### Try it
One part of the entries below is wanted: the lines from the one containing "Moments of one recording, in" through the one containing "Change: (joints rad". Write those out exactly and nothing else.

### Working data
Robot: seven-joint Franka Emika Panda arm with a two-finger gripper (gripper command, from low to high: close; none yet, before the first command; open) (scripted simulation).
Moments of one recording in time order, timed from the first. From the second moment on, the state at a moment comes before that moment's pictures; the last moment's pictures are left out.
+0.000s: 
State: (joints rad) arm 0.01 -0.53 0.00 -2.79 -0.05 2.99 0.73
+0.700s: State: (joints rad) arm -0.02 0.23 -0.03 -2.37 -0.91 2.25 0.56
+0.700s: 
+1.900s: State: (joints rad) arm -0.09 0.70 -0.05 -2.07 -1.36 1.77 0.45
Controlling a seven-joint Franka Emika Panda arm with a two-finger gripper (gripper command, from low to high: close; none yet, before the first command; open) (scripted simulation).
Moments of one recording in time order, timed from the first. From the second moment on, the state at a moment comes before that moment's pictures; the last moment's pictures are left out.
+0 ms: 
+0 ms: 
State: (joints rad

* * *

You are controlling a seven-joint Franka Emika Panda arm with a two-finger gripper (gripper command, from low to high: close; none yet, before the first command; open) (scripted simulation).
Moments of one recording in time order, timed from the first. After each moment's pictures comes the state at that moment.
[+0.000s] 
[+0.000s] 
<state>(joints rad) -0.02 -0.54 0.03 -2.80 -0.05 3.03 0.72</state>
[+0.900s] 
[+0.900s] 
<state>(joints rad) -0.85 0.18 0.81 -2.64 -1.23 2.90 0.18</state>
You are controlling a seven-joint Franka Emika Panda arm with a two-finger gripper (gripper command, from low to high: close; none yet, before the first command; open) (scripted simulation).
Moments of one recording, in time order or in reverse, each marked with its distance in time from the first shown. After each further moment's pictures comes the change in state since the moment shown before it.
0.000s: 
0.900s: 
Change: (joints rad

### Response below
Moments of one recording, in time order or in reverse, each marked with its distance in time from the first shown. After each further moment's pictures comes the change in state since the moment shown before it.
0.000s: 
0.900s: 
Change: (joints rad

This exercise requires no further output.